The most noticeable changes were in Llama and SmolLM models bringing them more in line with Super results. There wasn’t much improvement in Qwen and Phi but I could get a little bump by increasing MAX_NUM_PROMPTS in the benchmark script from 4 to 10.

Thank you for your reply @foxsquirrel1. The script I’m using is running LLMs for benchmarking performance so OpenCV should be irrelevant here. I’ll make sure to try building it with CUDA support though for my computer vision applications.

Thanks for letting me know @mohamed.alsalti that using jetson_clocks improved the performance - I will note it in the directions. I had not been needing it, while some others had been. Due to what you said about increasing the number of prompts, I think it helps with that.

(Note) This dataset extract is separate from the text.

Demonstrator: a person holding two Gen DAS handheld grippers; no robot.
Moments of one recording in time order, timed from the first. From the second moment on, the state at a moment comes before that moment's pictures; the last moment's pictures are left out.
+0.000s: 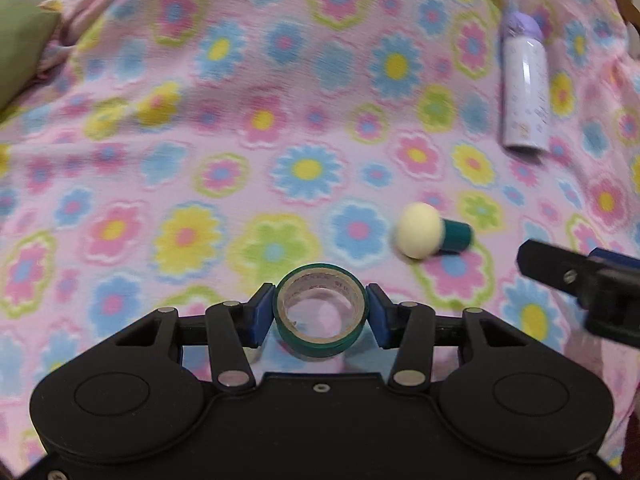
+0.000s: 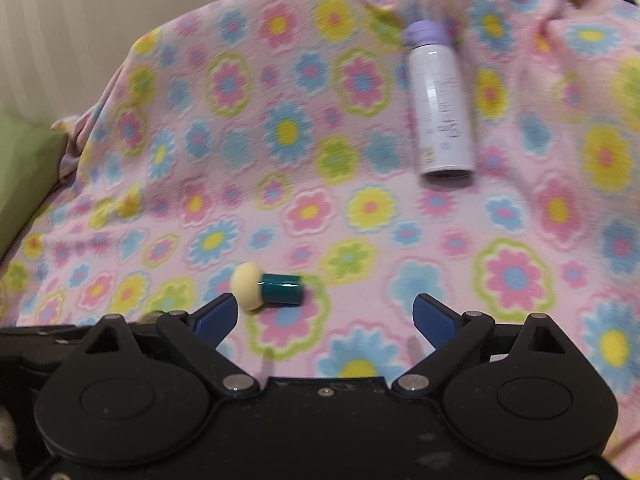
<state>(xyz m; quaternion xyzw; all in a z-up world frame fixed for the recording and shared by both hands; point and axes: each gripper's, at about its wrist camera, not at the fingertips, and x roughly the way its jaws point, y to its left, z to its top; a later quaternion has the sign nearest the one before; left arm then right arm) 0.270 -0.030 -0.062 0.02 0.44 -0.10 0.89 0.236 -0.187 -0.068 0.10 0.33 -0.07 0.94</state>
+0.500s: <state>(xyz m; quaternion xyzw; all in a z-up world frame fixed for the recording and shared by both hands) 0.259 0.002 -0.058 0.02 0.43 -0.06 0.90 0.316 -0.146 -0.099 0.06 0.39 -0.04 0.92</state>
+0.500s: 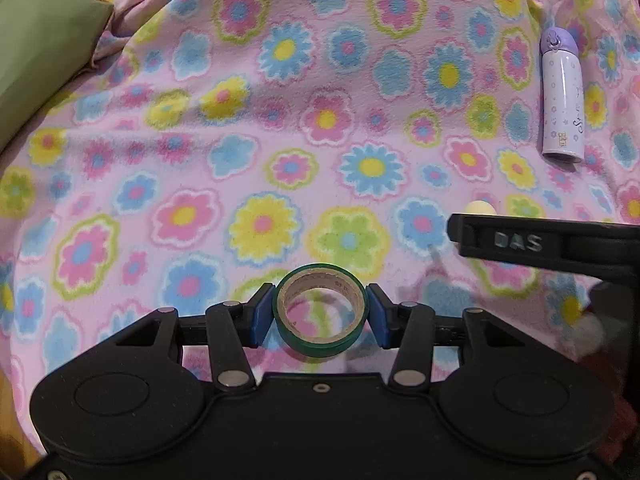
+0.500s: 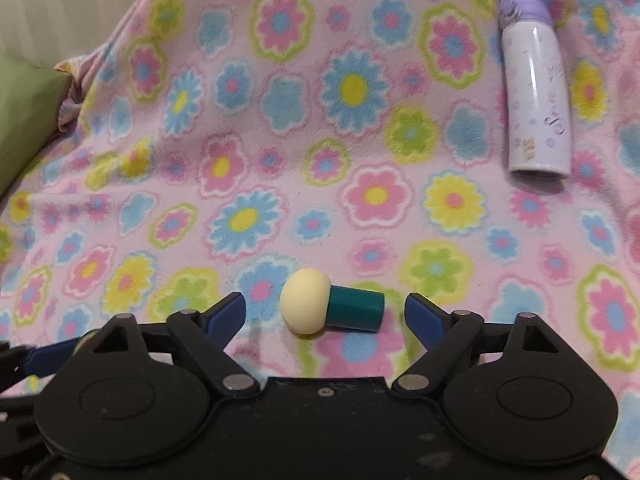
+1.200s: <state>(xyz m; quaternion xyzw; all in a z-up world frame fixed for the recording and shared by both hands) 0.211 0.001 -0.014 0.01 0.40 -0.06 0.92 0.253 -0.163 -0.050 0.11 0.35 -0.03 0.93</state>
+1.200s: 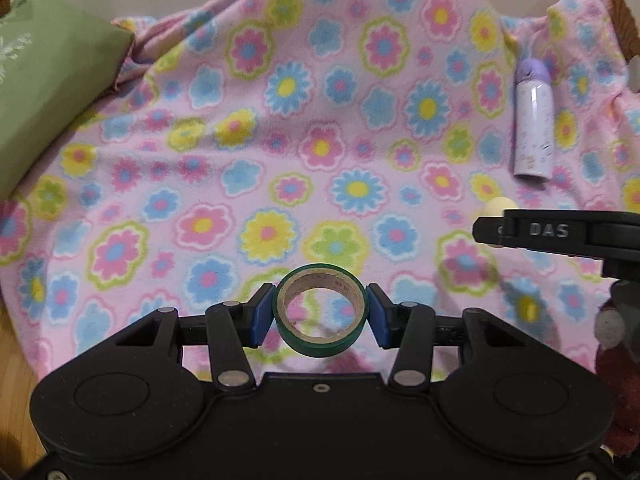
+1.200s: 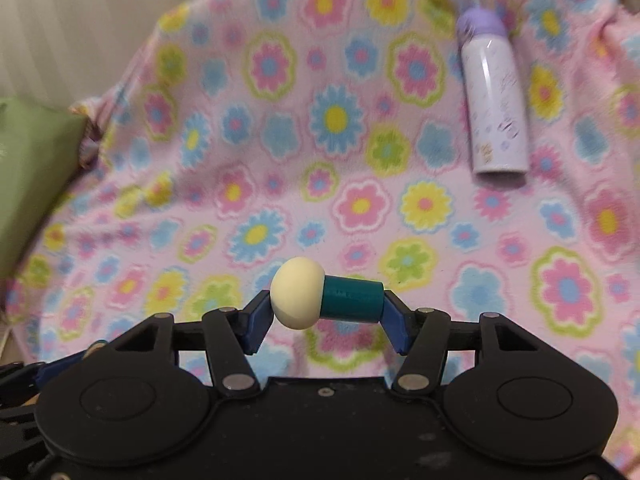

Currently I am going back over the benchmarks to include other APIs as measured from the endpoint level (i.e. including the request over openai protocol/ect). That won’t be raw tokens/sec but will stand-in for real world usage if you are using these like microservices.

1 Like

This topic was automatically closed 14 days after the last reply. New replies are no longer allowed.